Carmichael Number

A Carmichael number is an integer $ n $ which is composed (therefore not a prime number) such that for any integer $ a $, the following formula is true $$ a^{{n-1}} \equiv 1 \mod{n} \iff a^{{n}} \equiv a \mod{n} $$

So, for any integer $ p $ coprime with $ n $, the property $ n \mid p^n-p $ is verified (which reads $ n $ divides $ p^n-p $ so $ p^n-p $ is a multiple of $ n $)
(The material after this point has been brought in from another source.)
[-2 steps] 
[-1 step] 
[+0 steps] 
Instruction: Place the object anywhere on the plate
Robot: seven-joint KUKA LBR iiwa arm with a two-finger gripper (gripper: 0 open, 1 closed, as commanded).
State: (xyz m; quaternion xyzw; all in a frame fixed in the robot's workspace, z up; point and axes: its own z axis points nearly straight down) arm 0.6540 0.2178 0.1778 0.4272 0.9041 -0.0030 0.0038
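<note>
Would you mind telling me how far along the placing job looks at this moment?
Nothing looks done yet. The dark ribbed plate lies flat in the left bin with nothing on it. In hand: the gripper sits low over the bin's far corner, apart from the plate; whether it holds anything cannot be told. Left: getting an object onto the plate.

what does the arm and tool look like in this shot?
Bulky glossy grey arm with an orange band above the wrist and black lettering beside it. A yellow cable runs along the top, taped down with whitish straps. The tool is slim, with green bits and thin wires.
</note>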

Sometimes the expression is rewritten $ n \mid p^{n–1}–1 $ which allows to realize that a Carmichael number satisfies Fermat's little theorem: $$ p^{n-1}- \equiv 0 \mod {n} $$

Carmichael numbers are also called strong pseudo-prime numbers or Euler-Jacobi pseudo-prime numbers.

There is no formula to quickly find all Carmichael numbers but it is possible to use an algorithm which is conditioned by a primality test and the verification of $ a^{{n-1}} \equiv 1 \mod{n} $

There are infinitely many Carmichael numbers (proof from Alford et al. 1994)

The smallest Carmichael number is $ 561 $ which has for prime factors decomposition $ 561 = 3 \times 11 \times 17 $

Here is the list of Carmichael's numbers up to 1 million: 561, 1105, 1729, 2465, 2821, 6601, 8911, 10585, 15841, 29341, 41041, 46657, 52633, 62745, 63973, 75361, 101101, 115921, 126217, 162401, 172081, 188461, 252601, 278545, 294409, 314821, 334153, 340561, 399001, 410041, 449065, 488881, 512461, 530881, 552721, 656601, 658801, 670033, 748657, 825265, 838201, 852841, 9976

OEIS Sequence A002997 here (link)

Robert Daniel Carmichael was an American mathematician who published a study on these numbers in 1912.